Your instructions:
Reproduce exactly, and only, the lines running from the start of the entries below to the line containing "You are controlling".

(Recorded data)
↓
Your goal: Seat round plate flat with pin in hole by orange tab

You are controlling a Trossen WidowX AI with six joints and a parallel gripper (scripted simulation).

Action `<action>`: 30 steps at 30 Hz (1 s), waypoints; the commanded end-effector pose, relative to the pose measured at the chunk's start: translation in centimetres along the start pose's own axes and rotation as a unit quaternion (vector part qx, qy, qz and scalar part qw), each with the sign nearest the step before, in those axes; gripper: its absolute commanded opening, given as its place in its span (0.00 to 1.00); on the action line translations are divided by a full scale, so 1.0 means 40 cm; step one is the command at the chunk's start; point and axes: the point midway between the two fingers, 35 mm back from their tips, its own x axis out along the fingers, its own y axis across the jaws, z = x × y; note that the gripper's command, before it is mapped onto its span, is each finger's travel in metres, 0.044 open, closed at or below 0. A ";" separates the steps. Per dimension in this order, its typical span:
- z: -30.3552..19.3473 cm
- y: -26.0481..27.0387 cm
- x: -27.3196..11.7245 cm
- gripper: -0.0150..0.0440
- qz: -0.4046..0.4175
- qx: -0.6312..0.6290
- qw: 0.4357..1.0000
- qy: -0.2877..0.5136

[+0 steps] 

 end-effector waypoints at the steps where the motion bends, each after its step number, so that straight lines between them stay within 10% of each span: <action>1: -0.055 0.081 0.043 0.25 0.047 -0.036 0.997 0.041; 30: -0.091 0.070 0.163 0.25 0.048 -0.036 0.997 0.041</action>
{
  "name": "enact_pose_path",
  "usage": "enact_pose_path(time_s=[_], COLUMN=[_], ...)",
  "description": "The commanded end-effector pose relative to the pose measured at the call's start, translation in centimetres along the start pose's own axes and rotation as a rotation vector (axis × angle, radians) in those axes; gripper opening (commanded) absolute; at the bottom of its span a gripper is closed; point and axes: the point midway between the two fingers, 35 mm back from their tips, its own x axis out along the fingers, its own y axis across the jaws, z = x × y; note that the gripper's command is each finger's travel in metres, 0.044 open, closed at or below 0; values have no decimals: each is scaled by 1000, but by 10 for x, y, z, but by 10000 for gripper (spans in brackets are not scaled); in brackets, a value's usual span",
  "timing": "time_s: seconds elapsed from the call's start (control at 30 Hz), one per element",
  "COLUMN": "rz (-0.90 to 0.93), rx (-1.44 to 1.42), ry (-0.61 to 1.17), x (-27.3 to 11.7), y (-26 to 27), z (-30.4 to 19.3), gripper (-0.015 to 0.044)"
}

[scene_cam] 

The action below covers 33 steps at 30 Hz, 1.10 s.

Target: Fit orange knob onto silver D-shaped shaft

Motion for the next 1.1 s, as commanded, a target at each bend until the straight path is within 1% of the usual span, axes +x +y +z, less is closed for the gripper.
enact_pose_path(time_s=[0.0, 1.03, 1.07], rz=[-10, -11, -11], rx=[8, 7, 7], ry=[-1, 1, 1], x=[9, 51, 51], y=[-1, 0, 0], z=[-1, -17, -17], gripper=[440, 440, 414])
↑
Result:
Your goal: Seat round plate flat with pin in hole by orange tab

You are controlling a Trossen WidowX AI with six joints and a parallel gripper (scripted simulation).

For this exercise, nothing more remains to be given.